Nir Shavit was supported in part by NSF grants CCF-1217921 and CCF-1301926, DoE ASCR grant ER26116/DE-SC0008923, and by grants from the Oracle and Intel corporations.

#### 4. **REFERENCES**

- [1] Y. Afek, D. Dice, and A. Morrison. Cache Index-aware Memory Allocation. In *Proceedings of the International Symposium on Memory Management*, ISMM '11, pages 55–64, New York, NY, USA, 2011. ACM.
- [2] B. Brett, P. Kumar, M. Kim, and H. Kim. CHiP: A Profiler to Measure the Effect of Cache Contention on Scalability. In Proceedings of the 2013 IEEE 27th International Symposium on Parallel and Distributed Processing Workshops and PhD Forum, IPDPSW '13, pages 1565–1574, Washington, DC, USA, 2013. IEEE Computer Society.

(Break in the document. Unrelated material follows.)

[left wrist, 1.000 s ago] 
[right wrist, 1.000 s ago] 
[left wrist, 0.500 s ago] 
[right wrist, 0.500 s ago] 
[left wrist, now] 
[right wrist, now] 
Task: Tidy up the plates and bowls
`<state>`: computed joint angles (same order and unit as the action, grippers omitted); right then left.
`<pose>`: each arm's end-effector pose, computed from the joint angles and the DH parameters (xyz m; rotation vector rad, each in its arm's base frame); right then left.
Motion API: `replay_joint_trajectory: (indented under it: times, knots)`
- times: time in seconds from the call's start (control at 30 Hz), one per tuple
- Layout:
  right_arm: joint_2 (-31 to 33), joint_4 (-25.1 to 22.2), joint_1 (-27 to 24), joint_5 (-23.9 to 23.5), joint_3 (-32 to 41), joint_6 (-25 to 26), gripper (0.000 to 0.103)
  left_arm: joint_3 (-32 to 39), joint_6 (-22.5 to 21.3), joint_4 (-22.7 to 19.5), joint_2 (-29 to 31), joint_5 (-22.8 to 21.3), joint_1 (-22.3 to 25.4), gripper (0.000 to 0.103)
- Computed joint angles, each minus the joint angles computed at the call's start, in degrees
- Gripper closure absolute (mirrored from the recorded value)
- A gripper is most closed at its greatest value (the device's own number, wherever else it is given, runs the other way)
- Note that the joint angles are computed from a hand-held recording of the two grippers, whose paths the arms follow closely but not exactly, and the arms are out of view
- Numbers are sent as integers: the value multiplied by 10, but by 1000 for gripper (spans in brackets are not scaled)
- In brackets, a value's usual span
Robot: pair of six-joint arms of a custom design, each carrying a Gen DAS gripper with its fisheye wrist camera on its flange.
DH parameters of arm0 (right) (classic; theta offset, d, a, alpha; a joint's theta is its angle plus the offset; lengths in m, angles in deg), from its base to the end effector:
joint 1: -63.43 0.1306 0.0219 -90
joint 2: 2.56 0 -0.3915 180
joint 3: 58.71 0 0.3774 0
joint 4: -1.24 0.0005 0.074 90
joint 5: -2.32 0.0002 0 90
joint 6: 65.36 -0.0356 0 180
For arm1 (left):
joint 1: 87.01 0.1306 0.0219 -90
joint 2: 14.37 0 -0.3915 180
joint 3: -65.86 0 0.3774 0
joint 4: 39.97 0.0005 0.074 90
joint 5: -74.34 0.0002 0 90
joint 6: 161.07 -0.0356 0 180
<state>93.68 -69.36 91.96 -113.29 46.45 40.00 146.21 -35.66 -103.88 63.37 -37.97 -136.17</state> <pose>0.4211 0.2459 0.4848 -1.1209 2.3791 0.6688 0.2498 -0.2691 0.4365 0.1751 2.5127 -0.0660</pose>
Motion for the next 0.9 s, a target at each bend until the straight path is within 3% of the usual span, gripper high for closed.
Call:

- [3] A. K. Katti and V. Ramachandran. Competitive Cache Replacement Strategies for Shared Cache Environments. In *Proceedings of the 2012 IEEE 26th International Parallel and Distributed Processing Symposium*, IPDPS '12, pages 215–226, Washington, DC, USA, 2012. IEEE Computer Society.
- [4] G. Marsaglia. Xorshift RNGs. *Journal of Statistical Software*, 8(14):1–6, 7 2003.
- [5] J. M. Mellor-Crummey and M. L. Scott. Algorithms for Scalable Synchronization on Shared-memory Multiprocessors. *ACM Trans. Comput. Syst.*, 9:21–65, February 1991.
- [6] Oracle Corporation. Oracle's SPARC T4-1, SPARC T4-2, SPARC T4-4, and SPARC T4-1B Server Architecture, 2012.